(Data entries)
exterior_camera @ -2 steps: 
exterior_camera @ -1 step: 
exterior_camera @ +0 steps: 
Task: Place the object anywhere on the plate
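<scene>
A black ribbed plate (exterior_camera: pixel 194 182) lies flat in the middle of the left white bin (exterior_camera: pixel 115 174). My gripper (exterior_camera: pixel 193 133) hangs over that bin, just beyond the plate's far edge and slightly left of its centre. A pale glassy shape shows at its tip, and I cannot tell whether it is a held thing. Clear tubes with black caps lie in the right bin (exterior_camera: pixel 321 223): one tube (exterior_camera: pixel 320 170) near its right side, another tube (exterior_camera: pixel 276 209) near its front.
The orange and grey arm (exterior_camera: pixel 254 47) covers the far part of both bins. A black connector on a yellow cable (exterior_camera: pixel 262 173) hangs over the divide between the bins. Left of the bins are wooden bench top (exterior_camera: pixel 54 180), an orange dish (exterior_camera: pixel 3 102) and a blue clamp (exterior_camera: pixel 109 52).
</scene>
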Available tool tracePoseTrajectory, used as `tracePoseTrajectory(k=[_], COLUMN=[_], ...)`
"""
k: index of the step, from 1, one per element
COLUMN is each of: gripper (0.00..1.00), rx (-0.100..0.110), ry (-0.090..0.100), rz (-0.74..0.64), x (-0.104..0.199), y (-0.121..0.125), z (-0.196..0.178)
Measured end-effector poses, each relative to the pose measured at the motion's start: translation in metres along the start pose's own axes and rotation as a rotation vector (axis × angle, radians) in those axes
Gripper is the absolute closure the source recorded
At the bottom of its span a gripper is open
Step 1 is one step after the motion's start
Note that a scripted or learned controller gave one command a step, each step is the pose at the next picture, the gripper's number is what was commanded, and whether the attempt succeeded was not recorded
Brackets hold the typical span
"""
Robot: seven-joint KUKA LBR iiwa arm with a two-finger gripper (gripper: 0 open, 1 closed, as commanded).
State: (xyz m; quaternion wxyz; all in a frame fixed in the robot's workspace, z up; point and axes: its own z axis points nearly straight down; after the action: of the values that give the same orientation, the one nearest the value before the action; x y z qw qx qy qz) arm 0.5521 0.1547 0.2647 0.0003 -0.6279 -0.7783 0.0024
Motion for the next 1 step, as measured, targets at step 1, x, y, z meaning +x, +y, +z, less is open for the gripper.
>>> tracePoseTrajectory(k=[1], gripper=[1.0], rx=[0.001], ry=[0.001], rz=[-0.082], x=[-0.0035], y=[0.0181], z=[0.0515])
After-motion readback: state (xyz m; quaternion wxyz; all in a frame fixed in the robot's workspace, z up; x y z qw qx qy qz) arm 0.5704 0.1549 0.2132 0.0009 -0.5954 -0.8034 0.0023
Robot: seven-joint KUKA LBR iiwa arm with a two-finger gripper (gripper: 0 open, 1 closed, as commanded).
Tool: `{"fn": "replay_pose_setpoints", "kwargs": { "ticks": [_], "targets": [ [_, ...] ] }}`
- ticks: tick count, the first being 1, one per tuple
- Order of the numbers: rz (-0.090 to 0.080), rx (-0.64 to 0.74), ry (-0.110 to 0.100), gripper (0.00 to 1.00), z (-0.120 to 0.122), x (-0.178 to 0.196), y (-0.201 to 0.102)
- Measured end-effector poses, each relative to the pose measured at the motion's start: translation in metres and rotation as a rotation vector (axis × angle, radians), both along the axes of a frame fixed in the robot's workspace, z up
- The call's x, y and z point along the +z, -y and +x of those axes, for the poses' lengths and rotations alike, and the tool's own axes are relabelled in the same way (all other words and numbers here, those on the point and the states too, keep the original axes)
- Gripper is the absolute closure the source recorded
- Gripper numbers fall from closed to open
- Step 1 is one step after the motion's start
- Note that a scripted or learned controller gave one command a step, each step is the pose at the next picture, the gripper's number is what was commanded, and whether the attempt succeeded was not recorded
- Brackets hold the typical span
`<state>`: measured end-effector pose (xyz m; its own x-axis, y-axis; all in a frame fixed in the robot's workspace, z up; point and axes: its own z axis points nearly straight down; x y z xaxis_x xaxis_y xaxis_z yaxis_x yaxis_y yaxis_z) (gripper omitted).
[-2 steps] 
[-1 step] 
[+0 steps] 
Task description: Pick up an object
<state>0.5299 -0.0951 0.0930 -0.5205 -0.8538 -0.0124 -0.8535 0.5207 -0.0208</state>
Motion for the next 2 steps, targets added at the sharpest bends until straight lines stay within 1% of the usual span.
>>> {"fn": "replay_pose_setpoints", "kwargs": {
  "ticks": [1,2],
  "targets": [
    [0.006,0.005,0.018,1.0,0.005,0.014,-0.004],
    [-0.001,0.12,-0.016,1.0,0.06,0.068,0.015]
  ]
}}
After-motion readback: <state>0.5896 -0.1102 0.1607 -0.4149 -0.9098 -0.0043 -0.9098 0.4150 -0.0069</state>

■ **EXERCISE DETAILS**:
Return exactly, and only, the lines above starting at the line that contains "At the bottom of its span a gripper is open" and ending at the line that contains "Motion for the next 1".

■ **EXERCISE SOLUTION**:
At the bottom of its span a gripper is open
Step 1 is one step after the motion's start
Note that a scripted or learned controller gave one command a step, each step is the pose at the next picture, the gripper's number is what was commanded, and whether the attempt succeeded was not recorded
Brackets hold the typical span
"""
Robot: seven-joint KUKA LBR iiwa arm with a two-finger gripper (gripper: 0 open, 1 closed, as commanded).
State: (xyz m; quaternion wxyz; all in a frame fixed in the robot's workspace, z up; point and axes: its own z axis points nearly straight down; after the action: of the values that give the same orientation, the one nearest the value before the action; x y z qw qx qy qz) arm 0.5521 0.1547 0.2647 0.0003 -0.6279 -0.7783 0.0024
Motion for the next 1 step, as measured, targets at step 1, x, y, z meaning +x, +y, +z, less is open for the gripper.

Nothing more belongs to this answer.